William Hogarth's self portrait
CANVAS & STRETCHER
William Hogarth's self-portrait
William Hogarth was interested in balance and proportion in his pictures. This is shown very clearly in his self-portrait. Look at the original picture carefully - you will need to do the measuring activities using the sketch of the picture on page 2. All the measurements are approximate, so make your measurements to the nearest centimetre. Your sketch of the picture is approximately square, each side being 21 cm long. The edges of the paper are the edges of the picture - the letters show points on the edge of the picture (your printer won't print right to the edge but you need to measure from the edge, not where the letter is printed).
by William Hogarth, oil on canvas, circa 1757
Hogarth has painted something bright and shiny half way across his self-portrait, at the level of his feet - what is it?
Now look at the diagonals, from corner to corner of the self-portrait - what has Hogarth put approximately in the middle of the picture?
Hogarth uses other proportions, besides halves.
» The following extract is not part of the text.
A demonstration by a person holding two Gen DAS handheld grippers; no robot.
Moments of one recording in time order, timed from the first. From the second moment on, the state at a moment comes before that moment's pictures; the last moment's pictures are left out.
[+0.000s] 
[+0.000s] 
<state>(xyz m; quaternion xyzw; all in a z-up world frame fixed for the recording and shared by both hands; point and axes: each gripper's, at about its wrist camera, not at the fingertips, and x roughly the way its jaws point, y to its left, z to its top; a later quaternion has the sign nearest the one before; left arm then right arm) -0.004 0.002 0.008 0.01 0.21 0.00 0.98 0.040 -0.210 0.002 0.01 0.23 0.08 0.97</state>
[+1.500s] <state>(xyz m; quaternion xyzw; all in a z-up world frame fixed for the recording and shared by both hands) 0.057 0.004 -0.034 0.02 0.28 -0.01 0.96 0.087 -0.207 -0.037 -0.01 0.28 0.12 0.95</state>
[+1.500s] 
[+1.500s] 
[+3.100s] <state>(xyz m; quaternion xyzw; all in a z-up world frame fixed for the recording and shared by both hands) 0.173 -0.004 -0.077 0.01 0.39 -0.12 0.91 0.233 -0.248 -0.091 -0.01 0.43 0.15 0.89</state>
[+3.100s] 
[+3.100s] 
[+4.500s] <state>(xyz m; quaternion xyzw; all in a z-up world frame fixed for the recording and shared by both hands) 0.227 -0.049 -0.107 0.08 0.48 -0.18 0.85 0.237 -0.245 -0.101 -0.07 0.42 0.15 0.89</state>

Measure across the sketch from A to the far edge of the palette and then on to B.
A to far edge of palette is _____cm
edge of palette to B is _____cm
Measure down from C to Hogarth's collar and then on to D
C to collar is _____cm
collar to D is _____cm
Do you notice anything about these two sets of measurements?
Measure from E up to the buckle on Hogarth's shoe.
From E to the shoe is _____cm
Measure down from F to the tip of his paint brush and then from F to the bottom corner of the canvas on the easel.
From F to paint brush is _____cm
F to bottom of canvas is _____cm
Measure down from G to the top corner of the canvas on the easel.
From G to top of the canvas is _____cm
Now look at the picture Hogarth is working on; the woman is meant to be Comedy and is holding the comic mask. The same sort of measurements can be made on this picture - your sketch of it is 8 cm square.
Measure from A to her right eye and then on to B.
From A to right eye is _____cm
From right eye to B is _____cm
Measure from C to the highest small curve in the background and then on to D.
From C to curve is _____cm
From curve to D is _____cm
Even though most of the woman's figure is placed in one half of the canvas the picture looks well balanced because Hogarth has thought carefully about the proportions he is using.
All the measurements you have made appear somewhere in this number sequence (the first part has been given in brackets to help you)
[1, 1, 2] 3, 5, 8, 13, 21
Look at the sequence and find how it works.
What are the next 3 numbers in it?
It is called the Fibonacci series after a medieval mathematician Leonardo Fibonacci, but long before that the Greeks used numbers in the sequence to give their statues and buildings graceful proportions. The Greeks called these numbers the Golden Section or the Golden Ratio.
Start with a large sheet of squared paper and draw a small square (1 cm x 1 cm) roughly in the centre of the paper (a). Draw another square of the same size above the first and joined to it (b). Now draw a square which has one side equal to and touching the left-hand side of the two little squares (c). This square will be 2 cm x 2 cm. Go on drawing bigger and bigger squares, as in the picture below, until you run out of paper. Now measure one side of each square, starting with the smallest, and write the answers in a line. Compare this pattern with the Fibonacci series on page 4.
Start again with the 1 cm square. Repeat the stages of drawing squares until you have drawn five in all. The five squares, when drawn this way, together make the shape of a rectangle. If you measure the lengths of this rectangle it should be 5 cm by 8 cm. Add to this picture a curved line starting in the first square and passing through opposite corners of each of the squares (f). You will discover that you have drawn a spiral, like those in sunflowers, shells and pinecones.
Hogarth also liked curved shapes. Where can you see some in his self-portrait?